Przedwczoraj Take-Two omówił swoje wyniki finansowe za ostatni kwartał bieżącego roku. Niestety, nie są one satysfakcjonujące dla zarządu firmy. Odpowiedzialnością za ten smutny fakt obarcza się po części właśnie Rockstar Games, bowiem Grand Theft Auto IV w wersji na komputery osobiste nie sprzedaje się aż tak dobrze jak powinno. Mimo to, TT ani myśli o rozbracie z Gwiazdą Rocka.
W zasadzie, to dzieje się rzecz zupełnie odwrotna. Najważniejsze postacie z Rockstar, czyli bracia Sam i Dan Houserowie oraz producent najnowszego GTA, Leslie Benzies podpisali z firmą będącą w posiadaniu wszystkich udziałów w R* nowe kontrakty. Umowy trzech wspomnianych panów obowiązują do 31 stycznia 2012 roku.
Co więcej, specjalnie na potrzeby mózgów z Rockstar ma zostać utworzone nowe studio.
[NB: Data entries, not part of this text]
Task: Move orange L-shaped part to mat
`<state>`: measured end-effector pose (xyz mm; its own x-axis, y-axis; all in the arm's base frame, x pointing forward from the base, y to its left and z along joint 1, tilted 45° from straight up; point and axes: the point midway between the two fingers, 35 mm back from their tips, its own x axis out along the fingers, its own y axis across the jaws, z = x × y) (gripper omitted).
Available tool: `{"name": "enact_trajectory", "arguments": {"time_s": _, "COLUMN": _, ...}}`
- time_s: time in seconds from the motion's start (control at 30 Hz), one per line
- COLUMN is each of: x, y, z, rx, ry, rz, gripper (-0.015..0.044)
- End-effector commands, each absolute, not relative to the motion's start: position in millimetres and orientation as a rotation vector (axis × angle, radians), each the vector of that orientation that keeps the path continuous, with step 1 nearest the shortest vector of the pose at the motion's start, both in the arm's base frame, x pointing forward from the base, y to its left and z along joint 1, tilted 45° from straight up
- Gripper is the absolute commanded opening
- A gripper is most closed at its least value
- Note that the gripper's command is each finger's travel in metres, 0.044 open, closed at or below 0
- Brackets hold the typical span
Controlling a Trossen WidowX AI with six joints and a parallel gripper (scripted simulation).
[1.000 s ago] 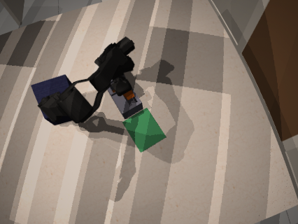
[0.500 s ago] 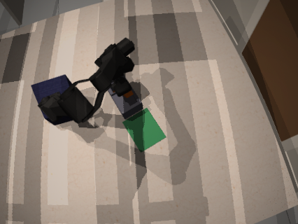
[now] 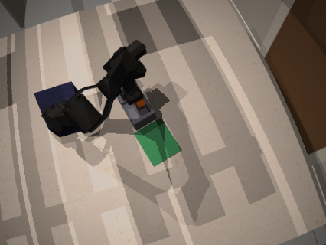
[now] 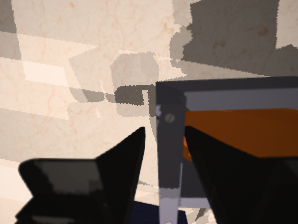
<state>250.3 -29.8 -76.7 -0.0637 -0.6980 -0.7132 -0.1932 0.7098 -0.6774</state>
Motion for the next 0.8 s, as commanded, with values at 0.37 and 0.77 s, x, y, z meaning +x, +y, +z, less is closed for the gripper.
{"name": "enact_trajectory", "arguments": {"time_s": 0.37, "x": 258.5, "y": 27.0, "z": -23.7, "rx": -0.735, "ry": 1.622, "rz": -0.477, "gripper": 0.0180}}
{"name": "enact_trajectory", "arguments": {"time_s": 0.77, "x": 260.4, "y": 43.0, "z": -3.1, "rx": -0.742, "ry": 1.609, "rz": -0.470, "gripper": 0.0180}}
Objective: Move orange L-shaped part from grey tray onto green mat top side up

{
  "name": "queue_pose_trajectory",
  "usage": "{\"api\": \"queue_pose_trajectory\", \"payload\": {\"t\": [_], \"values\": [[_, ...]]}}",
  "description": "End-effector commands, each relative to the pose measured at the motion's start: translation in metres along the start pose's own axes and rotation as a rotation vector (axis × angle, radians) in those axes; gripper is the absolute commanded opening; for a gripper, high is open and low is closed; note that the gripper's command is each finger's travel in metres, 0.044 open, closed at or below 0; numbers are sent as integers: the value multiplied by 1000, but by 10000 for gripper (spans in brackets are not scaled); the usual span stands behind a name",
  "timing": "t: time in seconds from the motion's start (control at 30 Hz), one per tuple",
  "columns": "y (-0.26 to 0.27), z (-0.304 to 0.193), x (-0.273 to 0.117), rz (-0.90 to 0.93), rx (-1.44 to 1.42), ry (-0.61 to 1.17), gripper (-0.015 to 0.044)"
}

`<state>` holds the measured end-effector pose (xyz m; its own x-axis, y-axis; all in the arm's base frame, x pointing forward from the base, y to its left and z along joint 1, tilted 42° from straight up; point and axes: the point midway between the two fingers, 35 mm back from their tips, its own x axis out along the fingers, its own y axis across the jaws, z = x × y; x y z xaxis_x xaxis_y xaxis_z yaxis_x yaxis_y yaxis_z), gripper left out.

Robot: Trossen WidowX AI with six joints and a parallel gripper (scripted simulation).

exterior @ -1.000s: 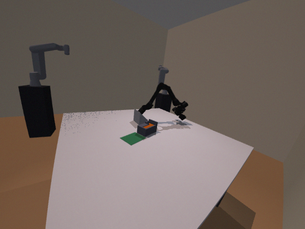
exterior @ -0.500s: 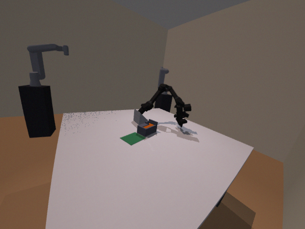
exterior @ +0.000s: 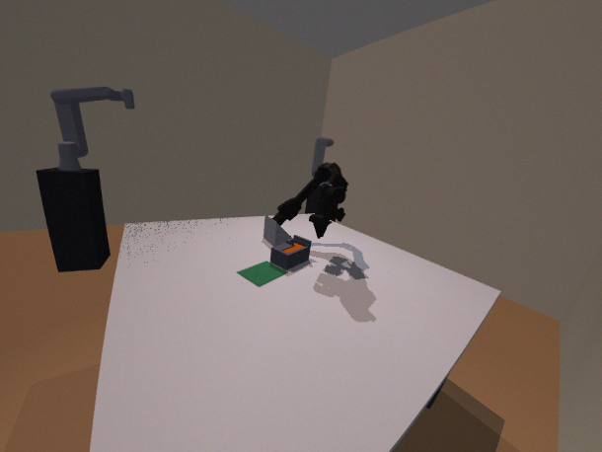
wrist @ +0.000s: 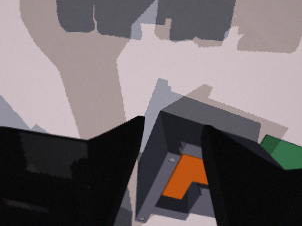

CEO Take-Two, Ben Feder, zdradził nawet przeznaczenie tej ekipy – ma ona pracować dla TT nad zupełnie nową własnością intelektualną. Chodzą nawet plotki mówiące o tym, iż ma ona być tytułem na wyłączność dla PS3, o czym jednak pan Feder nie chciał wspominać. Postanowił jednak napomknąć o pełnoprawnej kontynuacji Grand Theft Auto IV, gdy zasugerowano, iż takowa powinna pojawić się w roku 2010. Nie mówimy nie, ale jest zdecydowanie zbyt wcześnie, by mówić o 2010, a szczególnie o GTA w 2010. – powiedział przedstawiciel amerykańskiego wydawcy.
Feder mówił również o planach jego firmy, związanej z platformami Nintendo. Nasza współpraca z Nintendo jest tak dobra, jak zawsze… dają nam świetne wsparcie. Mocno się na tym skupiamy. tłumaczył CEO Take-Two. Ciekawe, czy jego przekonanie będzie równie mocne, gdy zobaczy wyniki sprzedaży GTA: Chinatown Wars, które trafi na DS-a już w drugiej połowie marca.
GTA: Groove City w scenerii USA lat ’70 w 2010 to byłby zdecydownie rewelacyjny pomysł ; ).
O ile się nie mylę, Rockstar miał tworzyć grę na wyłączność dla systemu PLAYSTATION 3 – LA Noire (coś takiego). Może jest to powiązane z informacja z newsa?